I’ve always considered postal service to be a given in my life, a hallmark of the civilized world that I inhabit. In my reading as a kid, I marveled that Jane Austin heroines exchanged mail with neighbors and family several times a day, delivered by horseback over muddy rural roads; and that old but welcome letters followed Laura Ingalls Wilder’s family to a succession of new prairie towns as they moved ever westward. That was after Lewis and Clark and other explorers of the western United States, managed to report by mail on their journeys of discovery and after the Pony Express sprang up as an essential service upon the arrival of white settlers in California. Through every war this country has fought at home and abroad, mail service - with great effort and ingenuity - has kept American soldiers connected to their families. That includes my father, in World War II, whose illustrated missives caught the attention of the censor, and got him assigned to a safer duty drawing maps. I like to think the wartime postal service saved my father’s life. It is the reason I exist.

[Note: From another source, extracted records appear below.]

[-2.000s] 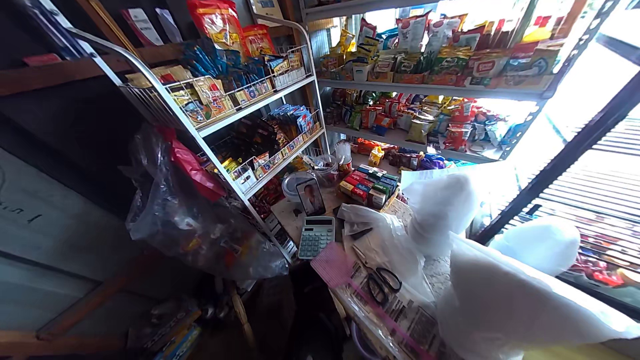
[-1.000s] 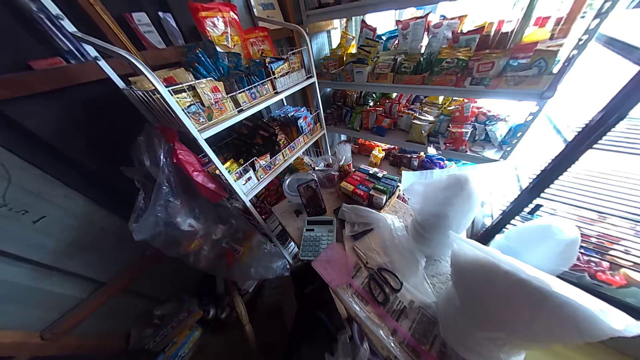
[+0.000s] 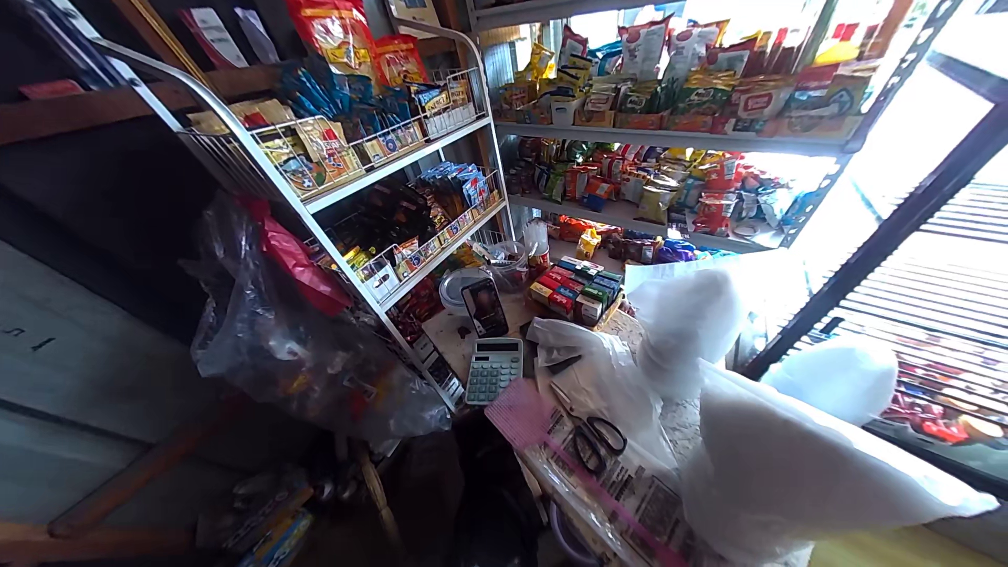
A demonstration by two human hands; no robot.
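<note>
Neither my left hand nor my right hand shows in the head view, so what they hold or touch is hidden. On the counter lies a pair of black-handled scissors [image 3: 598, 445], over a clear plastic bag [image 3: 598, 354] and printed packaging. A pink mesh fly swatter [image 3: 520, 413] lies beside them. To its upper left is a calculator [image 3: 494, 370], with a smartphone [image 3: 484, 307] propped upright behind it. Small boxes in several colours [image 3: 577, 290] stand in rows farther back. Filled white plastic bags [image 3: 803, 457] rest along the right side.
A white wire rack [image 3: 402, 161] with sachets rises at the left, a clear plastic bag [image 3: 268, 346] hanging beside it. Metal shelves [image 3: 677, 140] of snack packets stand behind the counter. A dark-framed grille [image 3: 890, 213] borders the right. Packages [image 3: 279, 531] lie low at the left.
</note>
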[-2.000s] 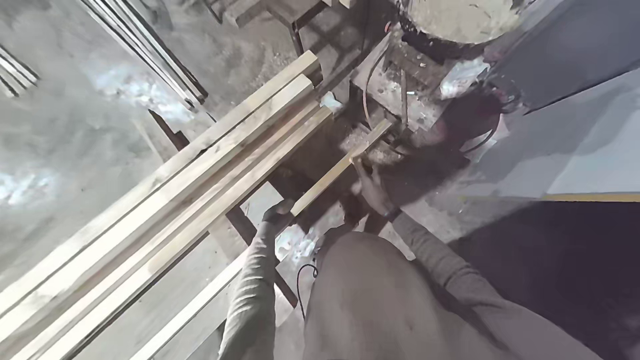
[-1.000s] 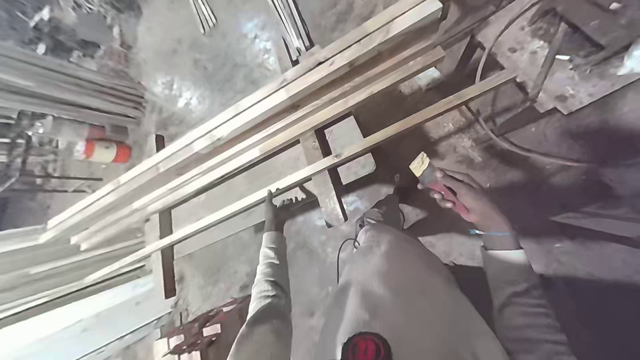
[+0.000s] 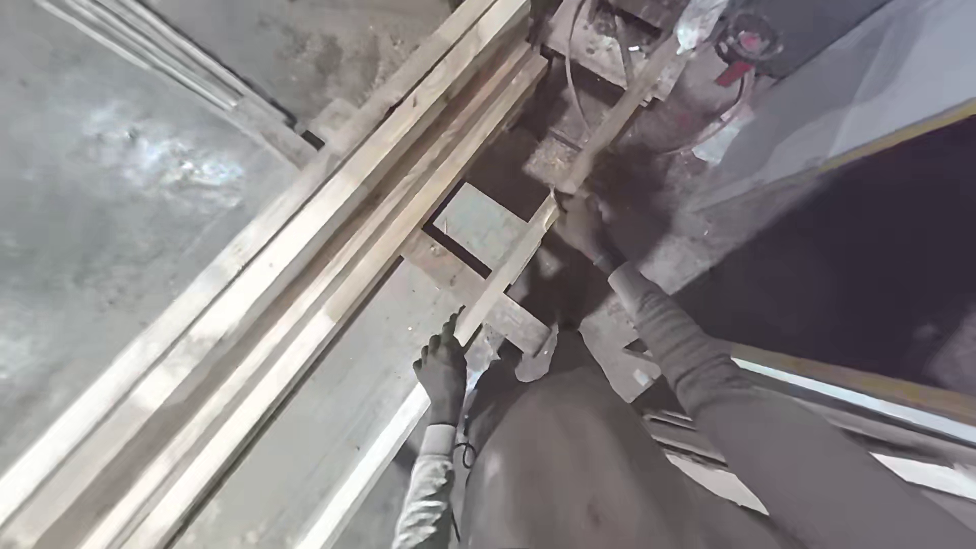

I grew up in an era when letters bearing nothing but a name and town would still make it to the mailbox. No zip codes then. And though people now tend to roll their eyes at what they consider post office inefficiency, I cannot think of a single time in my life when a letter went astray or important mail was damaged. I do not think for a minute that if I vote by mail my ballot will be compromised.
Yet here we are. This service (not a’ business’ I hasten to add) has been made a political football and once again I am wondering whether such a travesty signifies that the civilization we take for granted is coming to an end. I am delighted to pay taxes to subsidize the postal service, Mr. President. I buy my stamps without complaint and appreciate the speed with which my postcards travel from here to there. I trust the postal service. Just as it is. The people who - with conflicts of interest evident for all to see - have been appointed to run it? Not so much.